Why covid-19 might finally usher in the era of health care based on a patient’s data

Davis believes the key to understanding why covid affects people in such varied ways is to identify the differences between the immune systems of those who successfully fight the disease and those who succumb. Those differences could range from the simple, such as whether someone has been exposed to other coronaviruses in the past, to factors as complex as genetically determined variations in how certain cells display viral protein fragments on their surfaces for inspection by circulating immune cells. These proteins can influence how likely the immune cell is to recognize the presence of a dangerous pathogen, sound the alarm, and mobilize an army of antibodies to go on the attack.

“Now there is a flood of data, and it’s the highest quality that we’ve ever had, and also the most we’ve ever had,” Davis says. 

A boon for the science, to be sure. But will the ISB study change how patients are treated and help prepare us for future pandemics? Hood is optimistic. “This absolutely validates everything I have been arguing for the past 20 years,” he says. 

The needed tools

Hood made a major contribution to immunology early in his career, after attending medical school and getting his PhD from Caltech. He helped solve the mystery of how the body can produce roughly 10 billion varieties of antibodies, Y-shaped proteins that can bind to the outer surface of a distinctly shaped invading pathogen and destroy it with the specificity of a guided missile. 

Despite his early success, Hood recognized from the start that without major advances in technology, he would never answer the most intriguing biological questions that remained about the immune system: those revealing how it coordinates its remarkably complex collection of cell types and proteins. If immunologists were ever to understand how all these parts worked together, Hood realized, they would first need to recognize, characterize, and measure them. 

Jim Heath, president of the Institute for Systems Biology

IAN ALLEN

Hood’s Caltech lab played a key role in developing a wide range of tools, including instruments that would enable biologists to read and write sequences of amino acids, and machines that could string together DNA nucleotides (the letters of the genetic code). Perhaps most famously, in 1986 he helped invent the automated DNA sequencer, a machine able to quickly read the nucleotides in the genome and determine their order; it paved the way for the Human Genome Project, the $3 billion, 13-year effort to produce the first draft of a complete human genome. 

In the years that followed, Hood advocated for a reinvention of modern health care that relied on the new tools of molecular biology to collect data from individual patients: genome sequences, and complete inventories of proteins circulating in the bloodstream. This data could then be analyzed, using early systems of machine learning and pattern recognition to pull out interesting patterns and correlations. Insights could be harnessed to maximize a person’s health and head off diseases far earlier than previously possible. 

It all made perfect scientific sense. But nearly two decades after the Human Genome Project’s completion in 2003, and despite much progress in genomic sciences as well as in data science, Hood’s predicted revolution in health care has still not arrived. 

Hood says one reason is that the tools used to be expensive.
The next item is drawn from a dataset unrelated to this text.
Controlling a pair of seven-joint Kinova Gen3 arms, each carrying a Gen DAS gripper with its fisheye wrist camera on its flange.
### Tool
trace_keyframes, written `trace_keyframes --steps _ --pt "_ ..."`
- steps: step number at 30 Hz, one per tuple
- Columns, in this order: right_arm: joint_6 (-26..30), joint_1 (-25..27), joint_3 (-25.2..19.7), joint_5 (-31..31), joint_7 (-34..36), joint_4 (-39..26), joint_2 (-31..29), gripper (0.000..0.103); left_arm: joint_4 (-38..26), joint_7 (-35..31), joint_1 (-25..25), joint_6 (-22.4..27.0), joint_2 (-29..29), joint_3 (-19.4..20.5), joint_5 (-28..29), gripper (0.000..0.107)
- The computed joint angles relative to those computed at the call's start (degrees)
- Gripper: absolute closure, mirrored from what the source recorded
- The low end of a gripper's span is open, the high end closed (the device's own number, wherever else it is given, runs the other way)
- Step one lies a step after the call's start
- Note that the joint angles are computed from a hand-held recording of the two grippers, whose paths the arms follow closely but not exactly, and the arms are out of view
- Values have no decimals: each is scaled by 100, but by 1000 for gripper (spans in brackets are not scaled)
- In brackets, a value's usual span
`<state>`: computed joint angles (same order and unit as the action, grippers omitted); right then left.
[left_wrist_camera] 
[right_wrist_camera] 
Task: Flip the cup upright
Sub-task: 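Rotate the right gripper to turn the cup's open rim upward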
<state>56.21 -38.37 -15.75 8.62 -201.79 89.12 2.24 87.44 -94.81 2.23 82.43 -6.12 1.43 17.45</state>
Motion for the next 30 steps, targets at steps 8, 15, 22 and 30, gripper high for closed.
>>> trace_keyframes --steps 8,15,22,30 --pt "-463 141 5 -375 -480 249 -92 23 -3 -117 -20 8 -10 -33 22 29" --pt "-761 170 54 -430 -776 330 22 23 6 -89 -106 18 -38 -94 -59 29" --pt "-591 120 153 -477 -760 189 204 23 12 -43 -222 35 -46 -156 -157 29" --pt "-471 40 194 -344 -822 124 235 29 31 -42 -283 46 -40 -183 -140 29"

Now, however, a genome can be sequenced for $300 or less. And, he says, researchers have gained access to computational tools “that can really integrate the data, and turn data into knowledge.” 
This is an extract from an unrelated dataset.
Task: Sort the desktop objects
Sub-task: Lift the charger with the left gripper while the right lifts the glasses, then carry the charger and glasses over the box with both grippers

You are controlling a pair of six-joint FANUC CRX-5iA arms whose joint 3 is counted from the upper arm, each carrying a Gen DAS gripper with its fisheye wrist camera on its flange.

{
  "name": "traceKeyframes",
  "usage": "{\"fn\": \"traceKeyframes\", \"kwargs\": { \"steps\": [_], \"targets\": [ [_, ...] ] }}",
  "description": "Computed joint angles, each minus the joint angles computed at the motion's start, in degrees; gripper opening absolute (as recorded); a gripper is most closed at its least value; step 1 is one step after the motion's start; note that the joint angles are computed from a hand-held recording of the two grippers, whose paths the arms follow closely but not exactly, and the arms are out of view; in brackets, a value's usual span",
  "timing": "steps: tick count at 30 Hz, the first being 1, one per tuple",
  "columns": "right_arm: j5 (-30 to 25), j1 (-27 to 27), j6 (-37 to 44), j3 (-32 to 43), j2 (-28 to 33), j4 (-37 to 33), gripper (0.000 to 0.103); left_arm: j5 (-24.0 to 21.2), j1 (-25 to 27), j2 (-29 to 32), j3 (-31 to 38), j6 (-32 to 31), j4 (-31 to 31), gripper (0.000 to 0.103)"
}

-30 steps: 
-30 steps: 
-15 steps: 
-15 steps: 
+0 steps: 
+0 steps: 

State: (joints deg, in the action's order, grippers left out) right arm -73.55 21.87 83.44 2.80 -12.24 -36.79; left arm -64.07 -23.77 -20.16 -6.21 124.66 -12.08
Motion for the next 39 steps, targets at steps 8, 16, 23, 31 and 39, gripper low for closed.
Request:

But the biggest roadblock is that the health-care system is inefficient and resistant to change. There’s a “lack of understanding about how important it is to get diverse types of data and integrate them,” Hood says. “Most physicians went to medical school five or 10 or 20 years ago, and they never learned anything about any of this.”

“Everybody is really busy, and changing takes time, so you have to persuade leadership as well as physicians this is in their interest,” he says. “That all turned out to be far more difficult than I ever thought it would be.” 

Pandemic lessons

These days, Hood is still pushing hard, and despite the years of frustration, he is characteristically optimistic. One reason for his renewed hope is that he finally has ready access to patients  and the money to begin his next grand experiment. 

In 2016, ISB merged with Providence Health & Services in Seattle, a massive network with 51 hospitals, billions of dollars in cash, and a hunger to develop a more robust research program. 

Soon after the merger, Hood was talking up an impossibly ambitious-­sounding campaign to start what he calls the Million Person Project. It would apply phenotyping and genetic analysis to, yes, a million people. In January 2020, Hood kicked off a pilot project, having recruited 5,000 patients, and began to sequence their genomes.